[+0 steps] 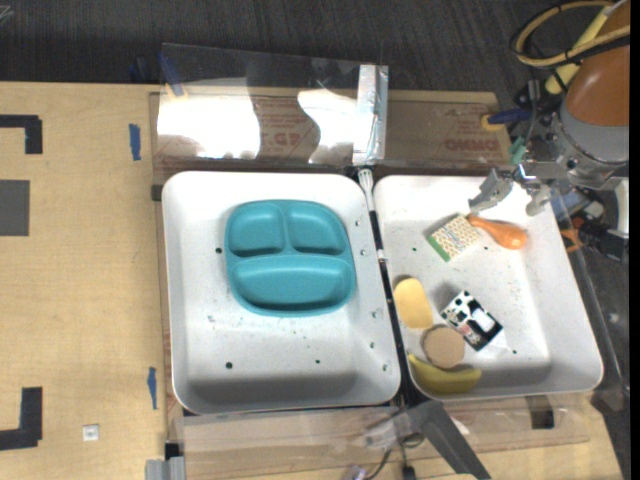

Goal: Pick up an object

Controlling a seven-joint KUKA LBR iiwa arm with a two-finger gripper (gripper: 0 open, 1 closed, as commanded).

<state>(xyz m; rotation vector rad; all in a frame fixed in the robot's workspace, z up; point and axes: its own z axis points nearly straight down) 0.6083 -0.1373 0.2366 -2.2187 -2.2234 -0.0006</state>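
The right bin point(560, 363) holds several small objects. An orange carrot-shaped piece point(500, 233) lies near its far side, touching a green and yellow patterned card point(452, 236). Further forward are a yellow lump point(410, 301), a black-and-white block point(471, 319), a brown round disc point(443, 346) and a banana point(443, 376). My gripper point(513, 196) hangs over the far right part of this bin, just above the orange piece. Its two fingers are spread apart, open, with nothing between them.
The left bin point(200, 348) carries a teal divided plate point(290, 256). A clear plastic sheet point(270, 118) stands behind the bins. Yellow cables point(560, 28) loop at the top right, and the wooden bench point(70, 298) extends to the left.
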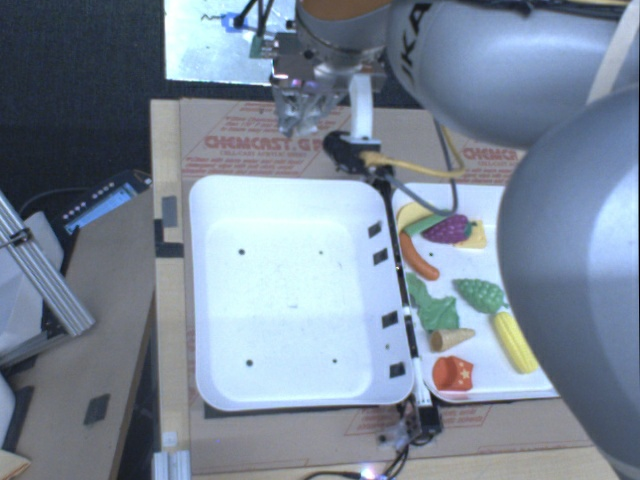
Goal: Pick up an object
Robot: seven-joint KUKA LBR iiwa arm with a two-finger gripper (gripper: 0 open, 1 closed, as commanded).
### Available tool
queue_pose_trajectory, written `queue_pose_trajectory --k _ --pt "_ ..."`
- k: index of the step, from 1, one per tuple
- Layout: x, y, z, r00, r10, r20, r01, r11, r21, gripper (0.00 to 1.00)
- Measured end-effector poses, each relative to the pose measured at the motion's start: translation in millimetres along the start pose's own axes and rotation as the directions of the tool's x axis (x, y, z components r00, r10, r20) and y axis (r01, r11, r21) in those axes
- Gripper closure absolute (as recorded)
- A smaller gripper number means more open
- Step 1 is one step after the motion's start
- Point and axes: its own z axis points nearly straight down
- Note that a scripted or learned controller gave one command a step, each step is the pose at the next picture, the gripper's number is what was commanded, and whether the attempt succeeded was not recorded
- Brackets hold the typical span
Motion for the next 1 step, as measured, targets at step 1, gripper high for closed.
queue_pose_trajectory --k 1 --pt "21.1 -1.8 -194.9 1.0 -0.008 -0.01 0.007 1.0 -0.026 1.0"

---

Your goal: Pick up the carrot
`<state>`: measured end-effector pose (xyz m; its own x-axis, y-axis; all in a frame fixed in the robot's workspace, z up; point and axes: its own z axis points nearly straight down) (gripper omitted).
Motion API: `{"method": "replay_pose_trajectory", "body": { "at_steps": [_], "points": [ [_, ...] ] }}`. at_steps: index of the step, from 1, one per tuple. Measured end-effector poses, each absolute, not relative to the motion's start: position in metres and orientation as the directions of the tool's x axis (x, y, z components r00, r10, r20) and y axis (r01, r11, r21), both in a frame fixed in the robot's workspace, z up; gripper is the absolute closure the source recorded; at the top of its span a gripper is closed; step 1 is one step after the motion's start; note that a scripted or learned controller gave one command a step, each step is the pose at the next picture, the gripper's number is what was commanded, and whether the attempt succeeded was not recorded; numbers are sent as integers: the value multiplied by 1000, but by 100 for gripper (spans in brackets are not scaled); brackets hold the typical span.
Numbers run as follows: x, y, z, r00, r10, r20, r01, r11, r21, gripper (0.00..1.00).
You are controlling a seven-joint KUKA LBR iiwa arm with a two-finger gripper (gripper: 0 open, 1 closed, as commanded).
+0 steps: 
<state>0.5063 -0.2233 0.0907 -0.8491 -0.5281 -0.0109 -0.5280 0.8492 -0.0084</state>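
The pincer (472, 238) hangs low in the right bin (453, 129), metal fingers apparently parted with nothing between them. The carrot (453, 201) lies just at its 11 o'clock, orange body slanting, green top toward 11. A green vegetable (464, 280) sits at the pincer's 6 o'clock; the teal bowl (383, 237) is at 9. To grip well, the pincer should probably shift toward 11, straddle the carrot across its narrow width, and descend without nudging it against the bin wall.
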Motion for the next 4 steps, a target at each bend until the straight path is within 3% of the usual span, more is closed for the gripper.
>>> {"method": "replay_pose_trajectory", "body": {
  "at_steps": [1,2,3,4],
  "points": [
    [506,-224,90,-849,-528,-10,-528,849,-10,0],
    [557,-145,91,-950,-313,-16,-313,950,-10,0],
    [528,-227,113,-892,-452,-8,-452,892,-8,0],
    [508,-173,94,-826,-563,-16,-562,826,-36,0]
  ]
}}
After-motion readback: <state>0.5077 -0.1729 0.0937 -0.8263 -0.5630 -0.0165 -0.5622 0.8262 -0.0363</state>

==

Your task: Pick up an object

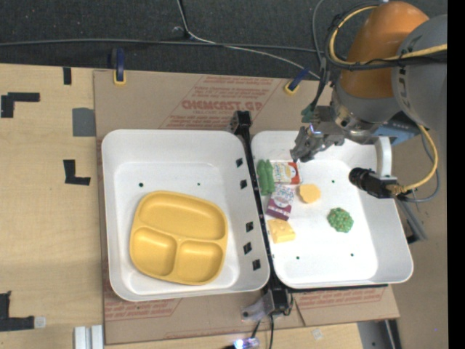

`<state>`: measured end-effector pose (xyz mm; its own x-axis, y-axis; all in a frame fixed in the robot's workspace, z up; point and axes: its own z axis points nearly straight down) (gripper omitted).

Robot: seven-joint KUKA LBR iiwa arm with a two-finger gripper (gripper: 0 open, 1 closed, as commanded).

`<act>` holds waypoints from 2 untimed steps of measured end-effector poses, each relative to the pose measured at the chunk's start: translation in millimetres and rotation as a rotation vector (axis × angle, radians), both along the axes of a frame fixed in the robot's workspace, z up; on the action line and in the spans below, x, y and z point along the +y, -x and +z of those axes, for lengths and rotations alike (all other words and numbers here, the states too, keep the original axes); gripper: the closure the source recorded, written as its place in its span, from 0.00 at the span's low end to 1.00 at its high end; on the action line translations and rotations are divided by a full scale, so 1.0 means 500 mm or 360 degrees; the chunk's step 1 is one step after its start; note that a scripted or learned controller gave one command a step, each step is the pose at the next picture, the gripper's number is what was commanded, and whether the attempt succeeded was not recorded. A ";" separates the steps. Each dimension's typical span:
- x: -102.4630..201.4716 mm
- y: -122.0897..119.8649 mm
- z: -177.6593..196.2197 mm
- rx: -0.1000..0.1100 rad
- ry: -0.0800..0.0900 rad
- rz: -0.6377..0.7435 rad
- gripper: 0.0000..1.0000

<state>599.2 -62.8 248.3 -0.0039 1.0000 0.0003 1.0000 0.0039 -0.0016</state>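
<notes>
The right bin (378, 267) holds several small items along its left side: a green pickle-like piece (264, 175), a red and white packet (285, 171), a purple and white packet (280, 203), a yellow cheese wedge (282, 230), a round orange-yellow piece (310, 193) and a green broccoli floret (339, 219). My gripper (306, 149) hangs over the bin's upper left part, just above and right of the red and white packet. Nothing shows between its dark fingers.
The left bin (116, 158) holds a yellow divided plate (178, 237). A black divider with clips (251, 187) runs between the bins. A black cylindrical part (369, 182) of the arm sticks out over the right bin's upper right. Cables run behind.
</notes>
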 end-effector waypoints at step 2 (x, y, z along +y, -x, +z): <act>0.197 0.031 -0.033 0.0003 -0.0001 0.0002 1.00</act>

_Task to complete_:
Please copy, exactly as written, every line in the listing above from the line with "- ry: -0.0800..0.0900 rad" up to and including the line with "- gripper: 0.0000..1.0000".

_Solution to the problem_:
- ry: -0.0800..0.0900 rad
- rz: -0.6377..0.7435 rad
- gripper: 0.0000..1.0000

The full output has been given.